Give a \(2 \times 2\) matrix where LU fails (due to a zero or small pivot) but LUP succeeds.
Why is \(\bP^{-1}\) trivial to compute for any permutation matrix? (Hint: consider \(\bP^T\)).
Complete pivoting (swapping both rows and columns) provides even stronger stability guarantees but is rarely used. Why? (Consider the trade-off between search cost and marginal stability gain).

10.3 Algorithm Cost Analysis

Understanding the computational cost is vital for choosing the right solver for large-scale engineering problems. The bulk of the work is in the factorization step.

There are two separate costs:

Factorization cost: Build \(\bL\) and \(\bU\) once. This costs \(O(n^3)\).
Solve cost: Use the factors for a specific \(\bb\). This costs \(O(n^2)\).

This distinction is the reason factorizations are valuable.

Remark

(Total Cost for \(k\) Right-Hand Sides) For a system with \(n\) unknowns and \(k\) different right-hand side vectors \(\bb\), the total cost is: \[ \begin{align} \text{Cost} = \frac{2}{3}n^3 + 2kn^2 \text{ flops}. \end{align} \] When \(k\) is large, the \(O(n^3)\) cost of factorization is amortized over many \(O(n^2)\) solves.
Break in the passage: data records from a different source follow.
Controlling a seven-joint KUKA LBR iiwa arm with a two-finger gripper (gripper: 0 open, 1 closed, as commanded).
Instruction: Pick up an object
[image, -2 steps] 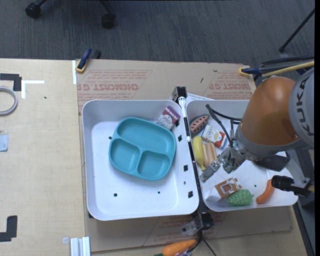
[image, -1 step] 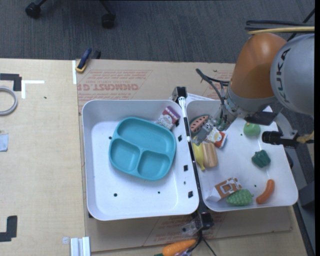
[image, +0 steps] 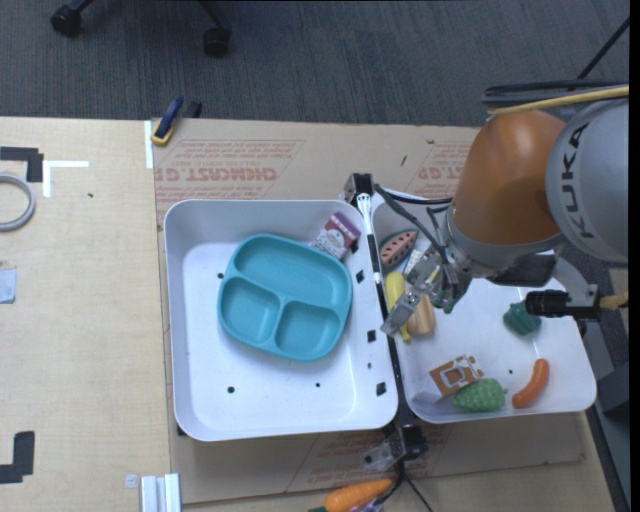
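the gripper (image: 408, 312) hangs low over the near-left part of the right bin (image: 560, 400), close to the wall it shares with the left bin (image: 190, 330); whether it is open or shut cannot be told from this angle. just beside it lie a tan piece (image: 423, 317) and a yellow piece (image: 394, 290), the nearest objects to pick. below and to the right sit a brown-and-white item (image: 455, 376), a green lumpy toy (image: 478, 396) and an orange sausage shape (image: 530, 384). to the left, a teal divided plate (image: 285, 296) rests in the left bin
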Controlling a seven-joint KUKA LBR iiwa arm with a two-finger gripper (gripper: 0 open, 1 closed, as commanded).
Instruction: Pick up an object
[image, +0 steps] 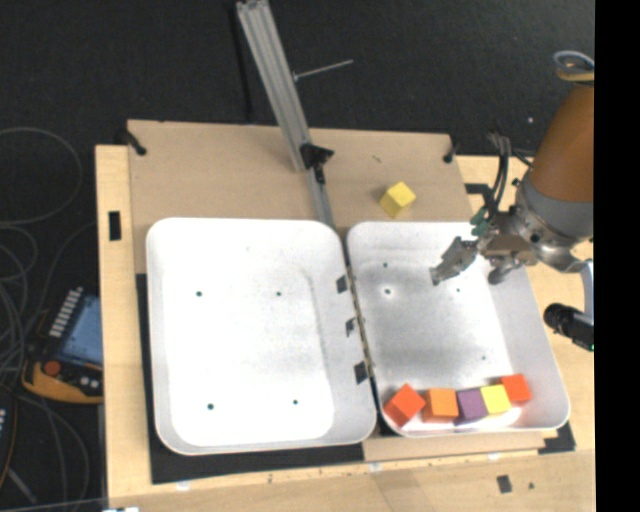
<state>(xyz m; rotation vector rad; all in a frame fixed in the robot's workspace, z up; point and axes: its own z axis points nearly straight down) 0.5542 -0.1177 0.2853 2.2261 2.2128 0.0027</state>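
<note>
Several small blocks lie in a row along the near wall of the right bin (530, 330): a red-orange block (405, 403), an orange block (441, 402), a purple block (470, 403), a yellow block (495, 399) and another red-orange block (516, 389). One more yellow block (397, 198) rests on the brown board beyond the bins. My gripper (472, 268) hovers over the far right part of the right bin, well away from the row. It is open, with nothing between its fingers.
The left bin (160, 300) lies beside the right one, with a clipped divider (352, 325) between them. A slanted metal rail (285, 90) rises from the back of the board. Cables and a pendant (70, 345) lie off the bench on the left.
</note>
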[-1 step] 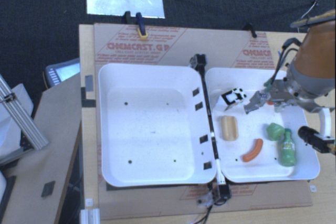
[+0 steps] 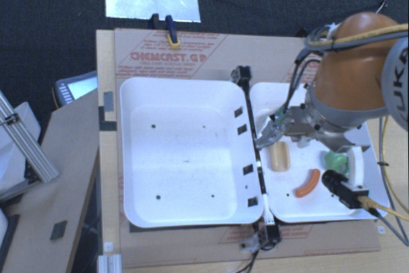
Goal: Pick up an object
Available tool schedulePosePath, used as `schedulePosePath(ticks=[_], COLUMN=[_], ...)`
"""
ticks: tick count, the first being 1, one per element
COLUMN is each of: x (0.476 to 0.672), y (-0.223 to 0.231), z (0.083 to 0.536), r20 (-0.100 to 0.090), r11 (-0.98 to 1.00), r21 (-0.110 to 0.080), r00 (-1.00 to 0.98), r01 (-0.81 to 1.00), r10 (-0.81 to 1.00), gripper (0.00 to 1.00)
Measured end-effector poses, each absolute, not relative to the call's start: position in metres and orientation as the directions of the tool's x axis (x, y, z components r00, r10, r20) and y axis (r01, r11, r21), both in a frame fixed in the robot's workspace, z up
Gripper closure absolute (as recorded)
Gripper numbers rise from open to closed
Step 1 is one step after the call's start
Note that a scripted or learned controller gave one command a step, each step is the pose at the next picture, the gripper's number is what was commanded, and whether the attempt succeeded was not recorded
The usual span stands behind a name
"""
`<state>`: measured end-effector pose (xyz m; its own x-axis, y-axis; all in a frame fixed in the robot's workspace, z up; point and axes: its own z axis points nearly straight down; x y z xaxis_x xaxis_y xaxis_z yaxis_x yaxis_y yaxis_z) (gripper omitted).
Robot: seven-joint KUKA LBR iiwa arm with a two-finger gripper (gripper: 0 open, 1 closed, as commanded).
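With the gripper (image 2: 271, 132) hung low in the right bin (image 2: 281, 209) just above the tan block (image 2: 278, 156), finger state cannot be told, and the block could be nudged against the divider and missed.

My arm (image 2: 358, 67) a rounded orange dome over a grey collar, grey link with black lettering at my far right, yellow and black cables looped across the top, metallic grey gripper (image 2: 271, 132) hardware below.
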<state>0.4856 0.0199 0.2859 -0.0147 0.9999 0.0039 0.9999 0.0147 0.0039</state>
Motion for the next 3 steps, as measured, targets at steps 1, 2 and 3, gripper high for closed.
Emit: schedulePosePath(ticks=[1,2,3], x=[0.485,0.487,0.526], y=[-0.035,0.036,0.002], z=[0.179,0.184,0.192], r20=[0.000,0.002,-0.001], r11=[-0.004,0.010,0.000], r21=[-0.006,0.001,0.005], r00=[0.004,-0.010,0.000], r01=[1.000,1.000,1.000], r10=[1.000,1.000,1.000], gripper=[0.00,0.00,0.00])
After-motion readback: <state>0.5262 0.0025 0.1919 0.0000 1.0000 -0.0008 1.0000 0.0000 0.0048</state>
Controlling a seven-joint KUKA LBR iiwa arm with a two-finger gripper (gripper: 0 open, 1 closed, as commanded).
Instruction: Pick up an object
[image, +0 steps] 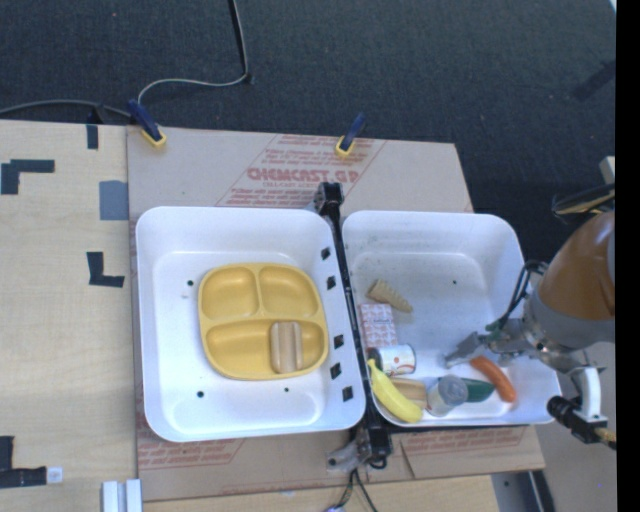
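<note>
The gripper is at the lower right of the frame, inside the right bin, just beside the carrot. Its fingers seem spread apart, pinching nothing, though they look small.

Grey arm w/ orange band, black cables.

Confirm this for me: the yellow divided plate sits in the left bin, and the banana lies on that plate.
Not quite. The yellow divided plate does sit in the left bin, but the banana lies in the right bin, near its front left corner. The camera view shows a tan block-like piece on the plate instead.
</note>
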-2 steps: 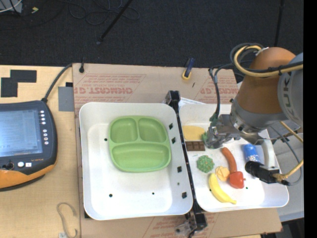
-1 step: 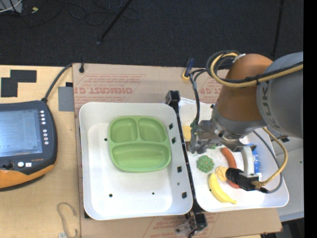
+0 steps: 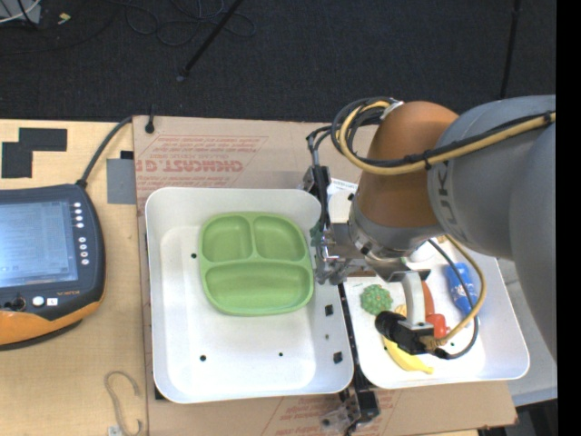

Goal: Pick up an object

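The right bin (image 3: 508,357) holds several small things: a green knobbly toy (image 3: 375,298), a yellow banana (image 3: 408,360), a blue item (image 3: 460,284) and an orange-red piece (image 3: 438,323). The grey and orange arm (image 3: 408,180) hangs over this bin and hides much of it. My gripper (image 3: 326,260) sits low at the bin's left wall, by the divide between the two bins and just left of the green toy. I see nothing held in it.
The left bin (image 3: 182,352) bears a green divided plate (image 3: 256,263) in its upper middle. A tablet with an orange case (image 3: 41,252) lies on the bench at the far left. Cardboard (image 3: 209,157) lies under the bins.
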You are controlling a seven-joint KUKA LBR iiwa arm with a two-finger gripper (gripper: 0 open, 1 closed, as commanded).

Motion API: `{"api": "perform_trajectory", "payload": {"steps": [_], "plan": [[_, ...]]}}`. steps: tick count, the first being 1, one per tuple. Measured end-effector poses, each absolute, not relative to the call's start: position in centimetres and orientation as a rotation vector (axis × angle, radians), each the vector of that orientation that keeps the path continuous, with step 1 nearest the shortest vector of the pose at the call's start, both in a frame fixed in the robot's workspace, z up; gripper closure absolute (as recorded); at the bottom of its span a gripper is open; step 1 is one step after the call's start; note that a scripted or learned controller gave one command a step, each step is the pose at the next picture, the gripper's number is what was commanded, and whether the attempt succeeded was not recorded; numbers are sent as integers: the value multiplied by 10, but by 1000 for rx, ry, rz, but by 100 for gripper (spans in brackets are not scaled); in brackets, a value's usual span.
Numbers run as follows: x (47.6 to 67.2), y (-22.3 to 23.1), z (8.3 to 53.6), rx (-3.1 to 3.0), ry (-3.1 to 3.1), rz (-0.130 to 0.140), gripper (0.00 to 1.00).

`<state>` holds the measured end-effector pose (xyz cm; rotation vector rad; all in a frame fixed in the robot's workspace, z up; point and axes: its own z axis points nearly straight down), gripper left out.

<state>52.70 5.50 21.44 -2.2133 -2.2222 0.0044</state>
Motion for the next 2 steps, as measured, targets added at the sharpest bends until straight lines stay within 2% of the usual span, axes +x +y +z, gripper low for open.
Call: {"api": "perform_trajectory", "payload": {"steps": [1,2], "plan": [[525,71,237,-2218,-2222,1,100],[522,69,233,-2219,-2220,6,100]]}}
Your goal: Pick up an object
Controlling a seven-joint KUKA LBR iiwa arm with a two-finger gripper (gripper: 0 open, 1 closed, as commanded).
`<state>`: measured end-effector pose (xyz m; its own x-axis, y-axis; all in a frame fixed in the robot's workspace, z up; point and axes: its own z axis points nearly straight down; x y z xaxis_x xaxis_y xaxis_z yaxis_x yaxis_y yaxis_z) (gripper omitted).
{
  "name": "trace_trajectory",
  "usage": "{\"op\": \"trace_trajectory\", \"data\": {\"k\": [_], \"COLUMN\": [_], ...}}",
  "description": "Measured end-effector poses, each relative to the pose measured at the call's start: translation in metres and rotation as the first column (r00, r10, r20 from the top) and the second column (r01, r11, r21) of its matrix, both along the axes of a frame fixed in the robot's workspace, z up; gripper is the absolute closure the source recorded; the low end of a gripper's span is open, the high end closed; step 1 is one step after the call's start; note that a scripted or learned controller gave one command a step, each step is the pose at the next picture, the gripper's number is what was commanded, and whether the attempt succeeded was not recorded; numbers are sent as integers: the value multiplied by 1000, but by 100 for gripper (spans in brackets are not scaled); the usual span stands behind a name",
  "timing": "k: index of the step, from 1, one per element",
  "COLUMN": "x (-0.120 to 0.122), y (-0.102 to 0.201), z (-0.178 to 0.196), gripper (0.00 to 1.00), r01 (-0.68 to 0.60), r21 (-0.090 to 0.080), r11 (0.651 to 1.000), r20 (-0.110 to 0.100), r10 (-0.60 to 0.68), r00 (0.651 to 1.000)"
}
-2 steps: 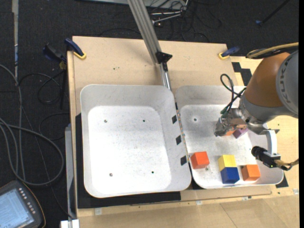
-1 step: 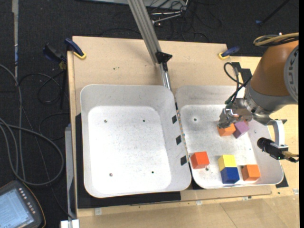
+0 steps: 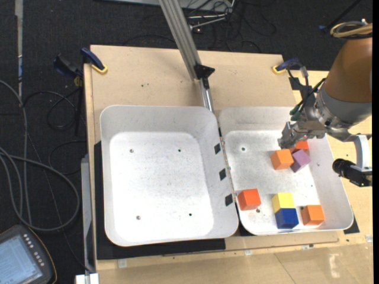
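— Where is your pincer at this moment?

— My pincer hangs low over the right bin, near its far right part. My grey arm with its orange band comes in from the right above it.

— Is it clenched or released?

— I cannot tell; the tips are dark and blurred against the bin floor.

— What lies under it?

— Just beside the tips sits a small red-orange piece, partly hidden by the pincer. Touching that cluster are an orange cube and a purple cube, the purple one tilted against the orange one's right side.

— And the other objects?

— Near the front of the same bin, an orange cube by the divider stands alone. To its right a yellow cube touches a blue cube just in front of it, and another orange cube sits just beside the blue one, by the front right rim.

— The left bin?

— The left bin lies beside the right one on the counter, their rims meeting in the middle.
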<state>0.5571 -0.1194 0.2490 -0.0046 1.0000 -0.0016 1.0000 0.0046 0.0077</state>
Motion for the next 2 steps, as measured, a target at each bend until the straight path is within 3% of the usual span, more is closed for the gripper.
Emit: {"op": "trace_trajectory", "data": {"k": [1, 2], "x": [2, 27], "y": [0, 41], "z": [46, 40], "gripper": [100, 100], "r01": [1, -2], "r21": [-1, 1], "r11": [1000, 1000], "r20": [-1, -5], "r10": [-1, 2], "r00": [1000, 1000]}}
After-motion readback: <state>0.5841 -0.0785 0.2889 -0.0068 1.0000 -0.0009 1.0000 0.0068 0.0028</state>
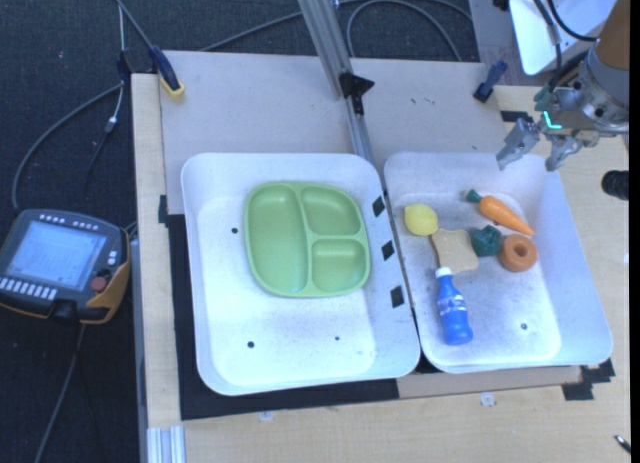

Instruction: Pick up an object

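Gripper [541, 150] released, nothing held, above right bin's [575, 336] far edge; should descend straight over carrot [504, 215], fingers straddling width.

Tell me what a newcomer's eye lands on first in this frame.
First, the pale green three-compartment plastic tray, alone in the left white bin. Next, the toy cluster in the right white bin: orange carrot, yellow lemon, blue bottle. The two-finger gripper hovers open above that bin's far edge.
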Robot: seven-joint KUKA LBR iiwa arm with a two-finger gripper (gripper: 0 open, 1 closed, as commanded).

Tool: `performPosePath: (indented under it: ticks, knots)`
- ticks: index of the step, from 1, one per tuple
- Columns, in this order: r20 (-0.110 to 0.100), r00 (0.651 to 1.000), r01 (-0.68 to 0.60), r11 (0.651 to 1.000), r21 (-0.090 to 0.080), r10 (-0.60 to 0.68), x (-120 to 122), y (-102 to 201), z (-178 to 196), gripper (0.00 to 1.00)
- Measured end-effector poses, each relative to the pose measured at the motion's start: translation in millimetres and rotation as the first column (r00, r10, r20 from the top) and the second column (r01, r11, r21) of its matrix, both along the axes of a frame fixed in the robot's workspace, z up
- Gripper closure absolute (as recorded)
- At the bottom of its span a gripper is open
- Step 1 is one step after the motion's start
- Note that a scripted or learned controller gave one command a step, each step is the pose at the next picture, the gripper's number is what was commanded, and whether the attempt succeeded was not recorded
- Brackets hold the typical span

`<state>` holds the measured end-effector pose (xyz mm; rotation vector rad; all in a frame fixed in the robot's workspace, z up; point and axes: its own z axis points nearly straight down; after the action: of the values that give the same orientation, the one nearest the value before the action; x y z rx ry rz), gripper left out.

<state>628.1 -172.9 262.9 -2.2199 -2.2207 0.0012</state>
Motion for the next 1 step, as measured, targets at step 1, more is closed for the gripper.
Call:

For example, solving for 500 \(\bb\)’s for \(n=1000\) using one factorization is significantly faster than re-factorizing for each new \(\bb\).

Proof

Forward substitution solves \(\bL\by = \bb\) where \(\ell_{ii} = 1\). The \(i\)-th entry \(y_i\) is given by: \[ \begin{align} y_i = b_i - \sum_{j=1}^{i-1} \ell_{ij} y_j. \end{align} \] Counting the floating-point operations:

For a fixed \(i\), the summation requires \(i-1\) multiplications and \(i-1\) additions/subtractions.
Total flops: \(\sum_{i=1}^n 2(i-1) = 2 \sum_{k=0}^{n-1} k = 2 \frac{(n-1)n}{2} = n^2 - n\).

For large \(n\), each triangular solve costs approximately \(n^2\) flops.

Remark

(Implementation rule) In NumPy/SciPy, use solve for one right-hand side or lu\_factor/lu\_solve when reusing a factorization. Do not form \(\bA^{-1}\) to solve a linear system.

Exercise

Sum the operations for forward substitution and show the cost is exactly \(n^2 - n\).
Use scipy.linalg.lu\_factor and lu\_solve for a system with 3 right-hand sides. Verify residuals.